YOUR GOAL |
Restate each entry word for word, leaving nothing out.

RECORD EXCERPTS |
****
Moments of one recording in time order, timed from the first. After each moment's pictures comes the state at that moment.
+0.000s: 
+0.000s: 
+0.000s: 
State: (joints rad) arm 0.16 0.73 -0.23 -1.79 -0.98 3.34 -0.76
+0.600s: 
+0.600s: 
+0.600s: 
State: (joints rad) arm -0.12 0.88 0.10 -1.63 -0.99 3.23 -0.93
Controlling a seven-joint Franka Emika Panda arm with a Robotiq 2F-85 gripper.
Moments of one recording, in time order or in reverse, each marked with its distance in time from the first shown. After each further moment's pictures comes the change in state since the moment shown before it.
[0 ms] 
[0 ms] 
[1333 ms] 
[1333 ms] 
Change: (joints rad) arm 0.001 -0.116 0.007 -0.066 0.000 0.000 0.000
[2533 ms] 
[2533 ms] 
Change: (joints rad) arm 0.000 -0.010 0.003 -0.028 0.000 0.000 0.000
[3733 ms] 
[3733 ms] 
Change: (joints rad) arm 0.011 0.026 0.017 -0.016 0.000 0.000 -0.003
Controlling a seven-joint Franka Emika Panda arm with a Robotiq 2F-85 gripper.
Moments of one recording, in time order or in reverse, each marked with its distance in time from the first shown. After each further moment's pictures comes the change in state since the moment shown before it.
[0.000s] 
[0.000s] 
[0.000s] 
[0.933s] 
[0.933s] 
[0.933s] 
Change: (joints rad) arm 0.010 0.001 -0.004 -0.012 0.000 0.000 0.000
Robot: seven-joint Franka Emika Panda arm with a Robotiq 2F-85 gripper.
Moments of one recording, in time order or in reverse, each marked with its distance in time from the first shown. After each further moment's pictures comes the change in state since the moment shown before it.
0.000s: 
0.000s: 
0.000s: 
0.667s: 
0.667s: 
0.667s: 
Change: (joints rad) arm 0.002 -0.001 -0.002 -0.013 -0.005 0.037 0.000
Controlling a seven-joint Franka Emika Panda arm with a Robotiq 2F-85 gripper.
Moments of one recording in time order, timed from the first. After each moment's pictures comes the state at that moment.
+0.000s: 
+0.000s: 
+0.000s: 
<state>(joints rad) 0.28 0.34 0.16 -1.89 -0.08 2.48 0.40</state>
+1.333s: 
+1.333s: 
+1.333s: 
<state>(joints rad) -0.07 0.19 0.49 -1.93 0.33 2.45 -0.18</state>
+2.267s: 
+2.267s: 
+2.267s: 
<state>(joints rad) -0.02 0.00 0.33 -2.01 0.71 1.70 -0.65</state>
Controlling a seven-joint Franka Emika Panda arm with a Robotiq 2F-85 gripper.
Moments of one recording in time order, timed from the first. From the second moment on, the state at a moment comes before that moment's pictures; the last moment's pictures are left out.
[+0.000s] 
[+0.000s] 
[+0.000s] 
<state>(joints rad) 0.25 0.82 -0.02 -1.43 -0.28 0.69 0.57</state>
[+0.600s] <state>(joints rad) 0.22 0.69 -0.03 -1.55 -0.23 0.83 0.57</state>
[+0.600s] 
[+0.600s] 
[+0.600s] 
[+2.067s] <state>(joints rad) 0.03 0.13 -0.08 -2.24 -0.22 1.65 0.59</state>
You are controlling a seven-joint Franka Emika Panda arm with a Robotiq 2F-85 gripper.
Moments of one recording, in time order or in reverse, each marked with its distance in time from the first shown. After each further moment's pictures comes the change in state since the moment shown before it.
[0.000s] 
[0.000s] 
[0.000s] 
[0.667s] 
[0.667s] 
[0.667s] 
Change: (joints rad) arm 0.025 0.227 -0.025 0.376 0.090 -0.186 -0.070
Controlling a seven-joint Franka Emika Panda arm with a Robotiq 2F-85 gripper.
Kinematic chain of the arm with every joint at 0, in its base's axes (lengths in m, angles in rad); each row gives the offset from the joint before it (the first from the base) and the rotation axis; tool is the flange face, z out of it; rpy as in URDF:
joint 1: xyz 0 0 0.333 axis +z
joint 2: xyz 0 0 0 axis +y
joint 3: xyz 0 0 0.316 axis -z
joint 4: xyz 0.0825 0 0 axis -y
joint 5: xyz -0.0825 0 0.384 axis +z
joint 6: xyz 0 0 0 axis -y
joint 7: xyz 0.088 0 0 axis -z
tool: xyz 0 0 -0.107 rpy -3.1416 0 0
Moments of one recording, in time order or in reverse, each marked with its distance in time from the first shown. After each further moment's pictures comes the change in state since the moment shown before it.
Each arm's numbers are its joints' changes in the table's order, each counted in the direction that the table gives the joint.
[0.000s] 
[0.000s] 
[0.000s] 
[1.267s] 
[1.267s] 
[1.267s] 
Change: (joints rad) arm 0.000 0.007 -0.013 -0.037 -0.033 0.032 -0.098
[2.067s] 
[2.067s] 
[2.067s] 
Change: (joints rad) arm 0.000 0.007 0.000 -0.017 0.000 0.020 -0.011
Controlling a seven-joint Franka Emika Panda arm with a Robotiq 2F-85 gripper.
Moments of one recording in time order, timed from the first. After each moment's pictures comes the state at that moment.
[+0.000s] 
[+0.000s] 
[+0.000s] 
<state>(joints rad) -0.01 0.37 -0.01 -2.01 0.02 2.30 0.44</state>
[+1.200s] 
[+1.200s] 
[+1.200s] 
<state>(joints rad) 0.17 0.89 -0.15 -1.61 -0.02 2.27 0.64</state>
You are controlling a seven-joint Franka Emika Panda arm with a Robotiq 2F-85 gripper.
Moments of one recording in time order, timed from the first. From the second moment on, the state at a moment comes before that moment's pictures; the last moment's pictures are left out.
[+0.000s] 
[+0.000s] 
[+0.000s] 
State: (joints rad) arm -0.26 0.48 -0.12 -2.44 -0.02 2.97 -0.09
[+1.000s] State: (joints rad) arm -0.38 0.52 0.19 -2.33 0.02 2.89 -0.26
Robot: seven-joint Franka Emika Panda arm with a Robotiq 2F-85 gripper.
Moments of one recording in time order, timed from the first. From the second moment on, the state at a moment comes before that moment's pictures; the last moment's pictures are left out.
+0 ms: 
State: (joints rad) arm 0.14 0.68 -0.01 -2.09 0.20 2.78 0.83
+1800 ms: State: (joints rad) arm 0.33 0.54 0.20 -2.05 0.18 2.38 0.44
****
EXERCISE ANSWER |
Moments of one recording in time order, timed from the first. After each moment's pictures comes the state at that moment.
+0.000s: 
+0.000s: 
+0.000s: 
State: (joints rad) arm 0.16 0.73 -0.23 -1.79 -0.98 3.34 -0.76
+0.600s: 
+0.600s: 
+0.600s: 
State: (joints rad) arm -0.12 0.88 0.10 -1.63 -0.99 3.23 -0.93
Controlling a seven-joint Franka Emika Panda arm with a Robotiq 2F-85 gripper.
Moments of one recording, in time order or in reverse, each marked with its distance in time from the first shown. After each further moment's pictures comes the change in state since the moment shown before it.
[0 ms] 
[0 ms] 
[1333 ms] 
[1333 ms] 
Change: (joints rad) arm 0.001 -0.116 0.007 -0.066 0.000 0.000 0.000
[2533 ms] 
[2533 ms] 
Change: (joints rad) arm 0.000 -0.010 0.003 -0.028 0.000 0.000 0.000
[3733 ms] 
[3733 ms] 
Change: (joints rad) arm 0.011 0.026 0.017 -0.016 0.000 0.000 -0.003
Controlling a seven-joint Franka Emika Panda arm with a Robotiq 2F-85 gripper.
Moments of one recording, in time order or in reverse, each marked with its distance in time from the first shown. After each further moment's pictures comes the change in state since the moment shown before it.
[0.000s] 
[0.000s] 
[0.000s] 
[0.933s] 
[0.933s] 
[0.933s] 
Change: (joints rad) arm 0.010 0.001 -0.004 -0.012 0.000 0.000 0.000
Robot: seven-joint Franka Emika Panda arm with a Robotiq 2F-85 gripper.
Moments of one recording, in time order or in reverse, each marked with its distance in time from the first shown. After each further moment's pictures comes the change in state since the moment shown before it.
0.000s: 
0.000s: 
0.000s: 
0.667s: 
0.667s: 
0.667s: 
Change: (joints rad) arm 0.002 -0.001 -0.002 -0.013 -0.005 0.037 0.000
Controlling a seven-joint Franka Emika Panda arm with a Robotiq 2F-85 gripper.
Moments of one recording in time order, timed from the first. After each moment's pictures comes the state at that moment.
+0.000s: 
+0.000s: 
+0.000s: 
<state>(joints rad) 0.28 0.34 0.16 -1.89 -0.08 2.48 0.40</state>
+1.333s: 
+1.333s: 
+1.333s: 
<state>(joints rad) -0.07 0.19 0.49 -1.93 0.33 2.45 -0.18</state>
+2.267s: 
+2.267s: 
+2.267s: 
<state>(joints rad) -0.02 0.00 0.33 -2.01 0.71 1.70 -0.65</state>
Controlling a seven-joint Franka Emika Panda arm with a Robotiq 2F-85 gripper.
Moments of one recording in time order, timed from the first. From the second moment on, the state at a moment comes before that moment's pictures; the last moment's pictures are left out.
[+0.000s] 
[+0.000s] 
[+0.000s] 
<state>(joints rad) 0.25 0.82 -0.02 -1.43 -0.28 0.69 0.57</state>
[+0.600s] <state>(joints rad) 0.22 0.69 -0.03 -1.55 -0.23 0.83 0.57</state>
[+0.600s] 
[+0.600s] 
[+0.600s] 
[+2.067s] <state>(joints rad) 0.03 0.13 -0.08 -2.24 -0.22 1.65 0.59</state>
You are controlling a seven-joint Franka Emika Panda arm with a Robotiq 2F-85 gripper.
Moments of one recording, in time order or in reverse, each marked with its distance in time from the first shown. After each further moment's pictures comes the change in state since the moment shown before it.
[0.000s] 
[0.000s] 
[0.000s] 
[0.667s] 
[0.667s] 
[0.667s] 
Change: (joints rad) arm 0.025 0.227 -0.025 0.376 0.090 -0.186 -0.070
Controlling a seven-joint Franka Emika Panda arm with a Robotiq 2F-85 gripper.
Kinematic chain of the arm with every joint at 0, in its base's axes (lengths in m, angles in rad); each row gives the offset from the joint before it (the first from the base) and the rotation axis; tool is the flange face, z out of it; rpy as in URDF:
joint 1: xyz 0 0 0.333 axis +z
joint 2: xyz 0 0 0 axis +y
joint 3: xyz 0 0 0.316 axis -z
joint 4: xyz 0.0825 0 0 axis -y
joint 5: xyz -0.0825 0 0.384 axis +z
joint 6: xyz 0 0 0 axis -y
joint 7: xyz 0.088 0 0 axis -z
tool: xyz 0 0 -0.107 rpy -3.1416 0 0
Moments of one recording, in time order or in reverse, each marked with its distance in time from the first shown. After each further moment's pictures comes the change in state since the moment shown before it.
Each arm's numbers are its joints' changes in the table's order, each counted in the direction that the table gives the joint.
[0.000s] 
[0.000s] 
[0.000s] 
[1.267s] 
[1.267s] 
[1.267s] 
Change: (joints rad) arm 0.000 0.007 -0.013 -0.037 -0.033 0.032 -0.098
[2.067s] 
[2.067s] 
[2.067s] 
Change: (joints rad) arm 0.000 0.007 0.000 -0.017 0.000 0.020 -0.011
Controlling a seven-joint Franka Emika Panda arm with a Robotiq 2F-85 gripper.
Moments of one recording in time order, timed from the first. After each moment's pictures comes the state at that moment.
[+0.000s] 
[+0.000s] 
[+0.000s] 
<state>(joints rad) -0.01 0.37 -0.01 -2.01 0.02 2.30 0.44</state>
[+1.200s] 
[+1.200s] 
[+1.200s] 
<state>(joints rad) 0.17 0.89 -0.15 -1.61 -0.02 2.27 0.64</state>
You are controlling a seven-joint Franka Emika Panda arm with a Robotiq 2F-85 gripper.
Moments of one recording in time order, timed from the first. From the second moment on, the state at a moment comes before that moment's pictures; the last moment's pictures are left out.
[+0.000s] 
[+0.000s] 
[+0.000s] 
State: (joints rad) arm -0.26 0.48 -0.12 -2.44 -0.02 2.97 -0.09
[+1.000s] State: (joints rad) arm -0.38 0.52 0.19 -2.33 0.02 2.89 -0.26
Robot: seven-joint Franka Emika Panda arm with a Robotiq 2F-85 gripper.
Moments of one recording in time order, timed from the first. From the second moment on, the state at a moment comes before that moment's pictures; the last moment's pictures are left out.
+0 ms: 
State: (joints rad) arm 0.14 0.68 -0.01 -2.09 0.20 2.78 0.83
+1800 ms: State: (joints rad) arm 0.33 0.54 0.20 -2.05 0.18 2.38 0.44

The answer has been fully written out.